Work to be completed:
In the entries below, how many lines hold the string "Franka"? Answer with the number only.

== Data records

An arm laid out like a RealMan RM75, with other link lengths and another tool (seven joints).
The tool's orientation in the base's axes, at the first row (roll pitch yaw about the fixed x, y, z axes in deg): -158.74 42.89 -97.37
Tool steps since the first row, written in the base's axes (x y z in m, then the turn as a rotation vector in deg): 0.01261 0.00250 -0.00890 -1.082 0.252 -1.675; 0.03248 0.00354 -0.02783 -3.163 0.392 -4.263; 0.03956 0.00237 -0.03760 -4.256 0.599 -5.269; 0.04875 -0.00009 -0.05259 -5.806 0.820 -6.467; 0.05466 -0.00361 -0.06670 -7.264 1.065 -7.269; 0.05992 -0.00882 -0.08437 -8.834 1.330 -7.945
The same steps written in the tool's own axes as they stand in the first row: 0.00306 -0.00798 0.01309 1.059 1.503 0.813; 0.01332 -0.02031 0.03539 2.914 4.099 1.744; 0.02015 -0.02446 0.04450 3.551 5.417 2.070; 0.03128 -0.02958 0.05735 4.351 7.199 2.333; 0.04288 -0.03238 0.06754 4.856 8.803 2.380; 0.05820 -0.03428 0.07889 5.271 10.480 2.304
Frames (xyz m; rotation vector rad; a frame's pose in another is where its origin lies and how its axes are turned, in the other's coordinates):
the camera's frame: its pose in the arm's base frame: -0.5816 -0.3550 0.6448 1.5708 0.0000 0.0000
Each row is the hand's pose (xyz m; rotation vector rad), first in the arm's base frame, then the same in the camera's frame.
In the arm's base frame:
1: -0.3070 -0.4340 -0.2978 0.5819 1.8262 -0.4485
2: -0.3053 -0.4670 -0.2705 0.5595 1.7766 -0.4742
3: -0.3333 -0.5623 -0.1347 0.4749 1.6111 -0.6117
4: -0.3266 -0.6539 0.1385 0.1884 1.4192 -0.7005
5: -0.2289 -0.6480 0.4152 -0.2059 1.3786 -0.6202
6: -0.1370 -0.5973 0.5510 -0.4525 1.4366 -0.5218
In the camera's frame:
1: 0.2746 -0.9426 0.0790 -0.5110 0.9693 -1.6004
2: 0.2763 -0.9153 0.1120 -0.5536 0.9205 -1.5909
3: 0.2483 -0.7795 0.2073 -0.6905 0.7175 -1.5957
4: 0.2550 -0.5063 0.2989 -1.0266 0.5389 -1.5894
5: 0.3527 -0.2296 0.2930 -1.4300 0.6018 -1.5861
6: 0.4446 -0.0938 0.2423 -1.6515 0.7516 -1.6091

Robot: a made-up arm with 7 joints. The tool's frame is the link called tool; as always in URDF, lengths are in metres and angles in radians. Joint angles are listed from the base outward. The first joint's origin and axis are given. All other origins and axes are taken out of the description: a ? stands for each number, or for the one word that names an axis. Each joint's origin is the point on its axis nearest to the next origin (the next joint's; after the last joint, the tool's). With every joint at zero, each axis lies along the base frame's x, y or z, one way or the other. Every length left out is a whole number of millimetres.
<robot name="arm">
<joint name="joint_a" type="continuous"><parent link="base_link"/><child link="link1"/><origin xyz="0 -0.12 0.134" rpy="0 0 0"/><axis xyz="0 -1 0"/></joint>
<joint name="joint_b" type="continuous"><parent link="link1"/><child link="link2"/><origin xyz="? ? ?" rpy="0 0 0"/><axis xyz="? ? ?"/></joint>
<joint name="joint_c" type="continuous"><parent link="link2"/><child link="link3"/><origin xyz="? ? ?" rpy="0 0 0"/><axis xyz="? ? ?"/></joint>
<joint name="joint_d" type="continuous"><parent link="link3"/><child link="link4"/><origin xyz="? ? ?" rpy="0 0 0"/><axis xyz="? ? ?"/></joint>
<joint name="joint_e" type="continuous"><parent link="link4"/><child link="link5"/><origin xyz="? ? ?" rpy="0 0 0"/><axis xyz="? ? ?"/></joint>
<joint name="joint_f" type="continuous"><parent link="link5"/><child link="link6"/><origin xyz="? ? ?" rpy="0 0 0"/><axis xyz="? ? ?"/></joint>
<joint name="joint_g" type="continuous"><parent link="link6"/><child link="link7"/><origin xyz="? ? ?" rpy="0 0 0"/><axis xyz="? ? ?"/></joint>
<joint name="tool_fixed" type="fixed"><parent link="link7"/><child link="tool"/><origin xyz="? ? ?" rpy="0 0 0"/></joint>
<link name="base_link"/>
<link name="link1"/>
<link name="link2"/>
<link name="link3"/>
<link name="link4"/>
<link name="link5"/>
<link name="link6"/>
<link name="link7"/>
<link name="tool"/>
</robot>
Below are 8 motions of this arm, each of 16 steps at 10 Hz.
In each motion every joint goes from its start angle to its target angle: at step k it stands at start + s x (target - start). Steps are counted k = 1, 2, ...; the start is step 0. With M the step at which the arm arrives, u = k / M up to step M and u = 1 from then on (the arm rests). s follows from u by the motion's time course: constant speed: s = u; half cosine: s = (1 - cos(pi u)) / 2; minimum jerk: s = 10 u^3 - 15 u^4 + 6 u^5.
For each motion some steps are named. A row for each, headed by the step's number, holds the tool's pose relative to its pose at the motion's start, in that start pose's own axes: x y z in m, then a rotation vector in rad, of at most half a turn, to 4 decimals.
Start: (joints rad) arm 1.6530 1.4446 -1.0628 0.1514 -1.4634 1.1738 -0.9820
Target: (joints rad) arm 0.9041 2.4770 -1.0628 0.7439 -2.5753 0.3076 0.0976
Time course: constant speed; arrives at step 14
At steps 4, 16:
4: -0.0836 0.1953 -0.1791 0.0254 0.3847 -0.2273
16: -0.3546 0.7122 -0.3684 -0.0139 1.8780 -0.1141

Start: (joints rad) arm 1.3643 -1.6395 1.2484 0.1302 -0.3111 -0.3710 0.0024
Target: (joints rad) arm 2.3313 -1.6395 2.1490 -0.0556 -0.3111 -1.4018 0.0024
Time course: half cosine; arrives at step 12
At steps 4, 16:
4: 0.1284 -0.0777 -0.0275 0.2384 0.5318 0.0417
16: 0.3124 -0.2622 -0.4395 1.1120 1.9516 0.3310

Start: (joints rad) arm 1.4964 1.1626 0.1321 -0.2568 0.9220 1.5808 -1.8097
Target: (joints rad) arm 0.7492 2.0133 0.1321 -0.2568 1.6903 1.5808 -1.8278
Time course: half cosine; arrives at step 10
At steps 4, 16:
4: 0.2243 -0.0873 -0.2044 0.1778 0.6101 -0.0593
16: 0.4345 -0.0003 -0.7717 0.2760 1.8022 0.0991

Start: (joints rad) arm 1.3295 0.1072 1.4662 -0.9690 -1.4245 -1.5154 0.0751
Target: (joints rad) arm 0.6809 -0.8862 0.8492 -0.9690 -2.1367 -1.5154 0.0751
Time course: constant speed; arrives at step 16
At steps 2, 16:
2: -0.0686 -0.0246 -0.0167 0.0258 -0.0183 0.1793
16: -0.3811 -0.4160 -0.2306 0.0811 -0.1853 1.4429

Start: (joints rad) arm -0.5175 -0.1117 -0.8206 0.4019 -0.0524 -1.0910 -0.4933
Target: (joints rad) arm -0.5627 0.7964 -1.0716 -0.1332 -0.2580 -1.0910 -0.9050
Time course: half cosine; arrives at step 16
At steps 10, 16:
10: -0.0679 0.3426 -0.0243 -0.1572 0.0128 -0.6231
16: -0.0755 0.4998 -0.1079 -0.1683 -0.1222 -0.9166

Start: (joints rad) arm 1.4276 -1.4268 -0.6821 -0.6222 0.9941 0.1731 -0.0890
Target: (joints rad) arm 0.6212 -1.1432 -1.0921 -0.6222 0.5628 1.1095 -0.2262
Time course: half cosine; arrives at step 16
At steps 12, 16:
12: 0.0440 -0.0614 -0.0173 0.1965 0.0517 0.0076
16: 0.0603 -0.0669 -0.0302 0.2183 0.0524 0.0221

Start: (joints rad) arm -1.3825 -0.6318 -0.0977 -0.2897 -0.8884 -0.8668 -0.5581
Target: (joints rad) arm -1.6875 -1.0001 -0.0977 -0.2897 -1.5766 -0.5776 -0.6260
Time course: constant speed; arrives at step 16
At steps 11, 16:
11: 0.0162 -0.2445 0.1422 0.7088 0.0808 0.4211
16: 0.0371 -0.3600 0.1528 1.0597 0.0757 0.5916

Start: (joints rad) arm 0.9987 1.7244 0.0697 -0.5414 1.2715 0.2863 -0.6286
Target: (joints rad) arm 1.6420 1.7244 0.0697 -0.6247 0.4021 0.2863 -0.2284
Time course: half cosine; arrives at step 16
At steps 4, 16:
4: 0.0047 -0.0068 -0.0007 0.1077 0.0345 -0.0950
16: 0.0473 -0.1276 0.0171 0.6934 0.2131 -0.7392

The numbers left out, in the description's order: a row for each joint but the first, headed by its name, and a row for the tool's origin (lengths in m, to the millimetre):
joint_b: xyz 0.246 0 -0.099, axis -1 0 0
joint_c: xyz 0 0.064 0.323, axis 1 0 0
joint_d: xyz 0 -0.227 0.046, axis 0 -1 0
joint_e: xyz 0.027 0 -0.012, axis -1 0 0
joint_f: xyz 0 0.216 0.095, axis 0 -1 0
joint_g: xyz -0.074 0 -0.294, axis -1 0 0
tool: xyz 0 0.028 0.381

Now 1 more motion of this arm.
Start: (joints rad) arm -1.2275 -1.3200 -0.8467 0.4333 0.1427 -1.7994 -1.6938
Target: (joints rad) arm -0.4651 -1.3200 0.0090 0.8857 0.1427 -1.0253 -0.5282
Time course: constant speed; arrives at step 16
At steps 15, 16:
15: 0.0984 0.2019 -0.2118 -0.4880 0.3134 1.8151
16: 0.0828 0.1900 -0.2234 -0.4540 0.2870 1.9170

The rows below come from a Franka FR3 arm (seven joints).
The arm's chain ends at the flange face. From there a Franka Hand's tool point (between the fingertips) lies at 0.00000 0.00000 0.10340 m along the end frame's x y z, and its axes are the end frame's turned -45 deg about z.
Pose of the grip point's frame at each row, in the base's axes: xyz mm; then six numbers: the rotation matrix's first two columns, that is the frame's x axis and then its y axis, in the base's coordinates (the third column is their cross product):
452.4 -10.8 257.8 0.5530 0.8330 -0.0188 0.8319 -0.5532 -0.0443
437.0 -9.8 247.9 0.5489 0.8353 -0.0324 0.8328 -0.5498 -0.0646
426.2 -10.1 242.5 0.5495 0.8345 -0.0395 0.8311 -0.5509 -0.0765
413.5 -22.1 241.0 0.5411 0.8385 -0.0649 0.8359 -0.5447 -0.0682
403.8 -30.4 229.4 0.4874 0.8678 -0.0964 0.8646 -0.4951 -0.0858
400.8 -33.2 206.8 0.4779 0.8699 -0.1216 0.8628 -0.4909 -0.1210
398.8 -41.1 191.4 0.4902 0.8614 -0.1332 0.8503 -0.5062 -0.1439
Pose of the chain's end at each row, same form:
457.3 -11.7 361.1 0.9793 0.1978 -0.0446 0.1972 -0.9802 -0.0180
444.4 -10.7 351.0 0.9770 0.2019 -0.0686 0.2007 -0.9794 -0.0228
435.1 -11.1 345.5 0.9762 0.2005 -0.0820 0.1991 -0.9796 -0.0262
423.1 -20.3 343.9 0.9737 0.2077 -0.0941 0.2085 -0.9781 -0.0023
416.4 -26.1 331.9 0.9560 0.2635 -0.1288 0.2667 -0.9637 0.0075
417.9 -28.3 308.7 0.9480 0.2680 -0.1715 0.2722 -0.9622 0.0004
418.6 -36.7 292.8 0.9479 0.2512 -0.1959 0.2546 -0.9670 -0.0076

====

Task result:
2